> [Work item] Take the data that follows and return it exactly.

Stored records
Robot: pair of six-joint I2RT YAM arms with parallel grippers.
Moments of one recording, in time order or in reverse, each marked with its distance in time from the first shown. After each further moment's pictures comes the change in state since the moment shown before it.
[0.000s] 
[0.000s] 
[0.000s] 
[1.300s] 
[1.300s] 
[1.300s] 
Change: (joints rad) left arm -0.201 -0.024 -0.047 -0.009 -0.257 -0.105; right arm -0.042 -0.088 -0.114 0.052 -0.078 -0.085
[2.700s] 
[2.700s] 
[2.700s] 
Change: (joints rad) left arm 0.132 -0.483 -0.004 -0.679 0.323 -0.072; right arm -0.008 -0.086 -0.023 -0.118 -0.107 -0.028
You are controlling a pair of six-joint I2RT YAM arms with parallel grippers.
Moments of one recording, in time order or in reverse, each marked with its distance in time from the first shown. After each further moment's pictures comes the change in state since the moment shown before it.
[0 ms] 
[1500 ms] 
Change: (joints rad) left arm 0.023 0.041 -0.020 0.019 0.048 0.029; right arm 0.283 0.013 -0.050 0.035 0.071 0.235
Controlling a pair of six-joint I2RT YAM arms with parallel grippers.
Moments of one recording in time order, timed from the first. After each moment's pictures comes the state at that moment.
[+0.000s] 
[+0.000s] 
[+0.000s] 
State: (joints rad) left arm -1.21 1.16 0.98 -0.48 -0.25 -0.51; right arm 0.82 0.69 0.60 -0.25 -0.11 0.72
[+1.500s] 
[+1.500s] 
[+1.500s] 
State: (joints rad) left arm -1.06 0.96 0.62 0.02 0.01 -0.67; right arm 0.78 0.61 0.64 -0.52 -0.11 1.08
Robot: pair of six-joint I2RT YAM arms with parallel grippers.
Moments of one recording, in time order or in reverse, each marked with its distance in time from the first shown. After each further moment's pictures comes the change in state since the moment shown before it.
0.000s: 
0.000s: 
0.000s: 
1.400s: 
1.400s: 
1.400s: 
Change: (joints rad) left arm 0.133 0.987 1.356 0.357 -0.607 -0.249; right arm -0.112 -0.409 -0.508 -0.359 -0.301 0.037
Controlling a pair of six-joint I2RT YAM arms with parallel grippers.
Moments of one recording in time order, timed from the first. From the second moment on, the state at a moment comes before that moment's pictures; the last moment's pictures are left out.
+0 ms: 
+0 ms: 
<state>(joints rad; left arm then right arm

> [Exercise output]
Robot: pair of six-joint I2RT YAM arms with parallel grippers.
Moments of one recording, in time order or in reverse, each marked with its distance in time from the first shown. After each further moment's pictures comes the change in state since the moment shown before it.
[0.000s] 
[0.000s] 
[0.000s] 
[1.300s] 
[1.300s] 
[1.300s] 
Change: (joints rad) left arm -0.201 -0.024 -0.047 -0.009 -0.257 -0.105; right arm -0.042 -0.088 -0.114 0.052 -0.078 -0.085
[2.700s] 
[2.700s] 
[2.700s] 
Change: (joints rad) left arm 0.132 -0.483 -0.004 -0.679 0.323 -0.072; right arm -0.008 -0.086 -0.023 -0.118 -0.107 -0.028
You are controlling a pair of six-joint I2RT YAM arms with parallel grippers.
Moments of one recording, in time order or in reverse, each marked with its distance in time from the first shown. After each further moment's pictures comes the change in state since the moment shown before it.
[0 ms] 
[1500 ms] 
Change: (joints rad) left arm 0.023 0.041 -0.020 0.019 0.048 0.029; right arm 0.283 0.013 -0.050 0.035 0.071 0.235
Controlling a pair of six-joint I2RT YAM arms with parallel grippers.
Moments of one recording in time order, timed from the first. After each moment's pictures comes the state at that moment.
[+0.000s] 
[+0.000s] 
[+0.000s] 
State: (joints rad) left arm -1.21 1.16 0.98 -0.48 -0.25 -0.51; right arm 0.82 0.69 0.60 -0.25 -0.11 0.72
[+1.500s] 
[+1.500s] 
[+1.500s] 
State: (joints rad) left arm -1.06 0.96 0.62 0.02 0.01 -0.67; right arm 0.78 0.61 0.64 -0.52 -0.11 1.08
Robot: pair of six-joint I2RT YAM arms with parallel grippers.
Moments of one recording, in time order or in reverse, each marked with its distance in time from the first shown. After each further moment's pictures comes the change in state since the moment shown before it.
0.000s: 
0.000s: 
0.000s: 
1.400s: 
1.400s: 
1.400s: 
Change: (joints rad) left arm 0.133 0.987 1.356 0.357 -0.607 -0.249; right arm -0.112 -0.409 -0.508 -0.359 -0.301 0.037
Controlling a pair of six-joint I2RT YAM arms with parallel grippers.
Moments of one recording in time order, timed from the first. From the second moment on, the state at a moment comes before that moment's pictures; the last moment's pictures are left out.
+0 ms: 
+0 ms: 
<state>(joints rad; left arm then right arm

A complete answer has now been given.